District courts have the ability to dismiss a complaint on grounds that it is a shotgun pleading as part of their inherent authority to control their docket and ensure the expeditious resolution of cases. Vibe Micro, Inc. v. Shabanets, 878 F.3d 1291, 1295 (11th Cir. 2018). Also, Rule 41(b) provides authority for a district court to dismiss an action “where a plaintiff is afforded [the] chance [to amend] and fails to make meaningful modification to [his] complaint[.]” Barone, 757 F. App's at 880 (citing Fed.R.Civ.P. 41(b) and Weiland, 792 F.3d at 1323).
Dismissal with prejudice “is an extreme sanction that may be properly imposed only when: (1) a party engaged in a clear pattern of delay or willful contempt ...; and (2) the district court specifically finds that lesser sanctions would not suffice.” Betty K Agencies, Ltd. v. M/V MONADA, 432 F.3d 1333, 1338 (11th Cir. 2005) (internal quotation marks and citation omitted). Generally, however, a district court does not abuse its discretion in dismissing a case upon a party's disregard of a court order, especially when the party was forewarned. Barone, 757 App'x 881 (citing Moon v. Newsome, 863 F.2d 835, 837 (11th Cir. 1989)).
ANALYSIS
Here, Plaintiff's Complaint warrants dismissal. The Complaint violates Rule 8 pleading standards. It fails to identify a cognizable claim and, thus, it fails to give fair notice to Defendant as to what claim Plaintiff is making against it and on what grounds Plaintiff's claim rests. As such, it constitutes a shotgun pleading.
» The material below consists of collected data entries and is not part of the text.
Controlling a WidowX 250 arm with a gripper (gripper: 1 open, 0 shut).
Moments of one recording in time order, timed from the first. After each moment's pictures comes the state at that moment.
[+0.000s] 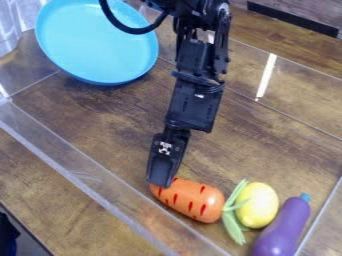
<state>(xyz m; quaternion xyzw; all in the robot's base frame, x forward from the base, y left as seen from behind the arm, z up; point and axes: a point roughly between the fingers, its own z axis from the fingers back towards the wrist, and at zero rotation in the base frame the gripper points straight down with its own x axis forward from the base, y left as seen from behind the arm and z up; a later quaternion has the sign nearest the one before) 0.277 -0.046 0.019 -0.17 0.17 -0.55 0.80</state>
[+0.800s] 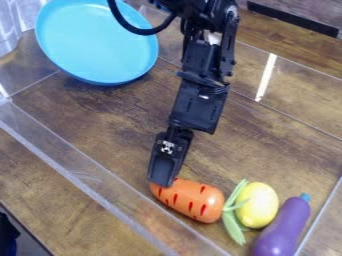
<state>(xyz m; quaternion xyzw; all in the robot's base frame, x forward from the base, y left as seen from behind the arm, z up) 0.278 -0.047 0.019 -0.17 0.19 -0.56 0.79</state>
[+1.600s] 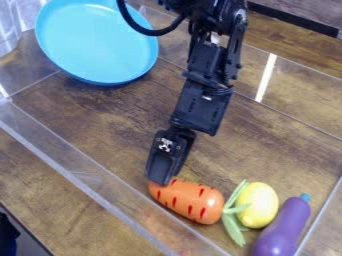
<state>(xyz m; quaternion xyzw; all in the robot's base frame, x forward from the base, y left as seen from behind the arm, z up) 0.277 -0.045 0.019 -0.16 0.21 -0.59 0.76</state>
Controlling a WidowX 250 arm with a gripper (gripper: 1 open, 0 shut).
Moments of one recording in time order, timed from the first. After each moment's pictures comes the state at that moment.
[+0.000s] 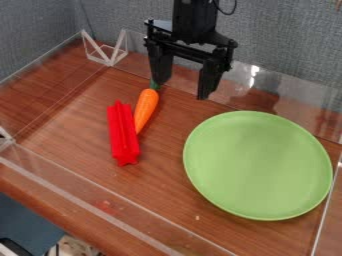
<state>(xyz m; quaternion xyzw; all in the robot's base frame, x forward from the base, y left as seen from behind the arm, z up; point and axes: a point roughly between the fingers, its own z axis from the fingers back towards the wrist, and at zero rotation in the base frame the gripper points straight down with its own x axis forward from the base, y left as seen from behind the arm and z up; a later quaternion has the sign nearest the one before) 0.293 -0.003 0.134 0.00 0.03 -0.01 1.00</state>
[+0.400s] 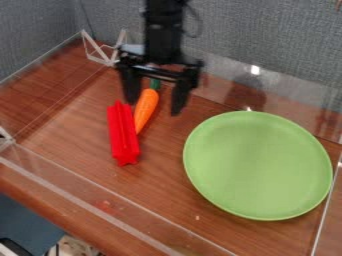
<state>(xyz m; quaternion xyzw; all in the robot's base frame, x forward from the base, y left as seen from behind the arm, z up) 0.278 0.044 0.103 0.00 0.05 0.12 0.99</state>
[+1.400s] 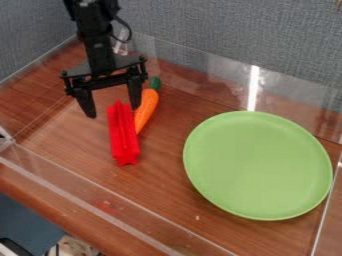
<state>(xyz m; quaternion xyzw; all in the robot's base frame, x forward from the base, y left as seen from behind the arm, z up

Therefore, the amended complaint is due to be dismissed on shotgun pleading grounds under the Court's inherent authority or under Rule 41(b).
The dismissal of the amended complaint should be with prejudice. Plaintiff failed to comply with the Court's Order of instructions for filing an amended complaint. Indeed, the amended complaint reflects Plaintiff's absolute disregard of the Order. The Order expressly warned Plaintiff that failure to comply with the instructions could result in dismissal with prejudice. Therefore, I find that dismissal of Plaintiff's action should be with prejudice.
CONCLUSION
Accordingly, I respectfully RECOMMEND that Defendant's Motion to Dismiss (DE 21) be GRANTED as follows:
1. that Plaintiff's remaining claims, if any, pertaining to the 2004 Civil Penalty be DISMISSED WITH PREJUDICE;
2. that the CLERK OF COURT be directed to CLOSE this case; and
3. that all pending motions be DENIED AS MOOT.
NOTICE OF RIGHT TO OBJECT
The parties shall have fourteen (14) days from the date of being served with a copy of this Report and Recommendation within which to file written objections, if any, with U.S. District Judge Jose E. Martinez. Failure to file objections timely shall bar the parties from a de novo determination by the District Judge of an issue covered in the Report and Recommendation and shall bar the parties from attacking on appeal unobjected-to factual and legal conclusions contained in this Report and Recommendation. See 28 U.S.C. § 636(b)(1); Thomas v. Arn, 474 U.S. 140, 149 (1985); Henley v. Johnson, 885 F.2d 790, 794 (11th Cir. 1989); 11th Cir. R. 3-1 (2016). Conversely, if a party does not intend to object to this Report and Recommendation, then that party shall file a Notice of such within five (5) days of the date of this Report and Recommendation.